- Aim of the exercise
Write out the listing below exactly, and omit any images you find in it.

- Dataset section
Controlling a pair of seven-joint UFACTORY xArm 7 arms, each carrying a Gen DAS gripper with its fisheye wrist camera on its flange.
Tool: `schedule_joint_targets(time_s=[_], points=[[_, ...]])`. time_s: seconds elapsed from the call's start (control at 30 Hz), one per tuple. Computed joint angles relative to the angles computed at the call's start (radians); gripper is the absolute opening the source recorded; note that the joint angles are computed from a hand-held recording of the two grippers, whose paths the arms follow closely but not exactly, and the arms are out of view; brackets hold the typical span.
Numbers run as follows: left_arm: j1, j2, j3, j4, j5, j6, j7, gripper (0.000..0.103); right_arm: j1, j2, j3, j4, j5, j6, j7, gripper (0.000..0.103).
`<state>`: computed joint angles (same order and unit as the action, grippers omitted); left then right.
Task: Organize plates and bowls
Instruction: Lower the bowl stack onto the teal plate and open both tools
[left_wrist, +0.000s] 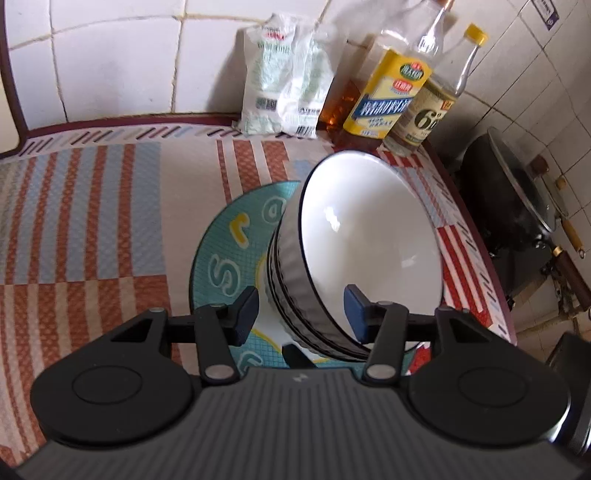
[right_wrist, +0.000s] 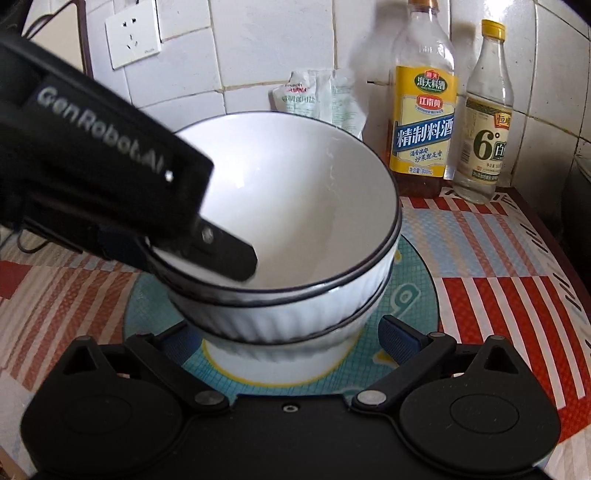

- Result
Controlling a pair of seven-joint UFACTORY xArm 7 arms, each carrying a Gen DAS gripper with its fisheye wrist camera on its flange.
Tool: `schedule_joint_targets(time_s=[_], points=[[_, ...]])`. time_s: seconds elapsed from the call's start (control at 30 Hz), one per tuple. Computed joint angles relative to the angles computed at the call's start (radians); gripper is the absolute opening the source recorded; note that the joint angles are computed from a hand-held recording of the two grippers, whose paths the arms follow closely but not exactly, and the arms are out of view; brackets hold the typical span.
Numbers run as follows: left_arm: j1, j2, j3, j4, j5, j6, j7, gripper (0.000..0.103); right_arm: j1, j2, j3, j4, j5, j6, j7, gripper (0.000..0.103).
`<state>`: computed joint angles (same order and unit as the action, grippers omitted); left then right.
Task: Organize plates and bowls
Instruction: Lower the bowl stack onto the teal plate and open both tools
[left_wrist, +0.000s] 
[right_wrist, +0.000s] 

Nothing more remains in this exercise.